Prompt:
Look below for the line holding "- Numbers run" and the line holding "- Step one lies". Transcribe exactly those lines and all lines between them, nothing more.

*** Block opens ***

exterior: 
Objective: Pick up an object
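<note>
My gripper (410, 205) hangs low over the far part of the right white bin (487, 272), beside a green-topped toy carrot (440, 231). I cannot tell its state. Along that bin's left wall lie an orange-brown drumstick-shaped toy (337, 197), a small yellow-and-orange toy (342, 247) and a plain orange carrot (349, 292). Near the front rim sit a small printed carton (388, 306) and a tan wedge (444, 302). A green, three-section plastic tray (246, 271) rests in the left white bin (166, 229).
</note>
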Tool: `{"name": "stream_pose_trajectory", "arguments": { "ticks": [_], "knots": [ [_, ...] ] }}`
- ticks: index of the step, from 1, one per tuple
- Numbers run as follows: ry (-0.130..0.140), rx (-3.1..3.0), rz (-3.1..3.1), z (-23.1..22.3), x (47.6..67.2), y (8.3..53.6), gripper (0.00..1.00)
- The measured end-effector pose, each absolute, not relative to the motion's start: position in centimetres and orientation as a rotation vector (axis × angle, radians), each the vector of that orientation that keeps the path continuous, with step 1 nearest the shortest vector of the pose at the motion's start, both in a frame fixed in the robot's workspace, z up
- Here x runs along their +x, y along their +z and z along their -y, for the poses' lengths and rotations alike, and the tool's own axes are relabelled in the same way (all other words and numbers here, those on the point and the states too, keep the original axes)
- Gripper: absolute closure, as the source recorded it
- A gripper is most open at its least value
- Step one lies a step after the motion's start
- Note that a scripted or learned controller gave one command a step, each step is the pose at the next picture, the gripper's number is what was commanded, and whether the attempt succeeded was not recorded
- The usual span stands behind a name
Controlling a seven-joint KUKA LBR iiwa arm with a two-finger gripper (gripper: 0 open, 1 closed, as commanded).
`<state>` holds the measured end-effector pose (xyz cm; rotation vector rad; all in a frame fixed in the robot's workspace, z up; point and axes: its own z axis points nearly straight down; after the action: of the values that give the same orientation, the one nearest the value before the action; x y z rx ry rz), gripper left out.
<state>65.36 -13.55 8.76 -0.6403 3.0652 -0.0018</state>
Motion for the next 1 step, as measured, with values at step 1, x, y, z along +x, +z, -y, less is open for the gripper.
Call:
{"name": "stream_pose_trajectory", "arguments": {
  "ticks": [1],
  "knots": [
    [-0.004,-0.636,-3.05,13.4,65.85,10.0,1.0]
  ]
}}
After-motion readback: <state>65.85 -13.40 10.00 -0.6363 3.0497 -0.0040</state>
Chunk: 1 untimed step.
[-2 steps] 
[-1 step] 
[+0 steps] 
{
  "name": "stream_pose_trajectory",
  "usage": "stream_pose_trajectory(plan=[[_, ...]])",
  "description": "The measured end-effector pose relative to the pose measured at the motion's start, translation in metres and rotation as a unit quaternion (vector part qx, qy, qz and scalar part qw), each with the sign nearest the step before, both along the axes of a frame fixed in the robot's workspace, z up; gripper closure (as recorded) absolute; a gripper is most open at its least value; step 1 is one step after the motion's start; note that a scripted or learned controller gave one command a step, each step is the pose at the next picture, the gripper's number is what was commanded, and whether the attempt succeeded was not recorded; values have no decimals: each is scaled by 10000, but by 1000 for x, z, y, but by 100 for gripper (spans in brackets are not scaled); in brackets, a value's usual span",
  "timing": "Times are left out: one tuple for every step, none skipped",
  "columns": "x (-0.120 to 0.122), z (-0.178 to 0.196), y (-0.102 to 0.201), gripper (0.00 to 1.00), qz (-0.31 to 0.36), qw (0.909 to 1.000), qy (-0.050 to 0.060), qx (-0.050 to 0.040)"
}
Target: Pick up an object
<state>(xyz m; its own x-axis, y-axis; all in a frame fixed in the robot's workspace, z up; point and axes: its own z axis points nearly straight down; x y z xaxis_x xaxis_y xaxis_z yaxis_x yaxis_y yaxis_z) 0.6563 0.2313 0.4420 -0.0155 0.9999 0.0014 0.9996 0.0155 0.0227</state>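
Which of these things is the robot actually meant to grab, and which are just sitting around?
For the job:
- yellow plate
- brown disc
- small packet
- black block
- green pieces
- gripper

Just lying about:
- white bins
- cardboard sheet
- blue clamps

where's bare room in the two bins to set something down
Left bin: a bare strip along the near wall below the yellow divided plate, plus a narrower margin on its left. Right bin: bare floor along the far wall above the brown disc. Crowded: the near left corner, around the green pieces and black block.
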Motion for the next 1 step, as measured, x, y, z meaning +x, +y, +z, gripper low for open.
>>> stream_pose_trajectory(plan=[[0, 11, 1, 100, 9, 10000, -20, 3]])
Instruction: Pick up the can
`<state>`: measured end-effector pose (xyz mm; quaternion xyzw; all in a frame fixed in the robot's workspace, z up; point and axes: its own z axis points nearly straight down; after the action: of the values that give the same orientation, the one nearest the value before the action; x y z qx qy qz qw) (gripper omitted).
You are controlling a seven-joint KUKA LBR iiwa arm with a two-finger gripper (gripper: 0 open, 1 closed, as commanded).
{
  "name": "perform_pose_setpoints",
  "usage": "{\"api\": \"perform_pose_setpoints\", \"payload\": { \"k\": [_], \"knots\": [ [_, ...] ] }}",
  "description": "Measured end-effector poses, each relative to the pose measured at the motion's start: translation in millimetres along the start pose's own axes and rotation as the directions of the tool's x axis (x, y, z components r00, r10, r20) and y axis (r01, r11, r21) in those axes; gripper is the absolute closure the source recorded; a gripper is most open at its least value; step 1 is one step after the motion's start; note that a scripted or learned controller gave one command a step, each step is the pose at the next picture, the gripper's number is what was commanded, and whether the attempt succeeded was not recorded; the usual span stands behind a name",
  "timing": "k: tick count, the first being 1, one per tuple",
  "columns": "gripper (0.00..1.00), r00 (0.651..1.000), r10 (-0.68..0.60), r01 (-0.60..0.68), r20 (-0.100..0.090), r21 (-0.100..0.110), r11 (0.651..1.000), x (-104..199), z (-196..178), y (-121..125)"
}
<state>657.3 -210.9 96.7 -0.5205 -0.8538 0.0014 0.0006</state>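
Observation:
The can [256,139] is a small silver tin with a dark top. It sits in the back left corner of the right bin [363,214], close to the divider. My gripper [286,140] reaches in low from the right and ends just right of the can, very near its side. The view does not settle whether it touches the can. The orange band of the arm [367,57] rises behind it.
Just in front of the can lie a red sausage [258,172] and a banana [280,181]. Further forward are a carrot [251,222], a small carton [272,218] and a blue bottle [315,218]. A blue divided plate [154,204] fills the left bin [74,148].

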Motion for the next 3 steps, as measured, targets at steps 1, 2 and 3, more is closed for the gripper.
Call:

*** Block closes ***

Exercise response:
- Numbers run as follows: ry (-0.130..0.140), rx (-3.1..3.0), rz (-3.1..3.1), z (-23.1..22.3), x (47.6..67.2), y (8.3..53.6), gripper (0.00..1.00)
- The measured end-effector pose, each absolute, not relative to the motion's start: position in centimetres and orientation as a rotation vector (axis × angle, radians), each the vector of that orientation that keeps the path continuous, with step 1 nearest the shortest vector of the pose at the motion's start, both in a frame fixed in the robot's workspace, z up
- Here x runs along their +x, y along their +z and z along their -y, for the poses' lengths and rotations alike, and the tool's own axes are relabelled in the same way (all other words and numbers here, those on the point and the states too, keep the original axes)
- Gripper: absolute closure, as the source recorded it
- A gripper is most open at its least value
- Step one lies a step after the motion's start

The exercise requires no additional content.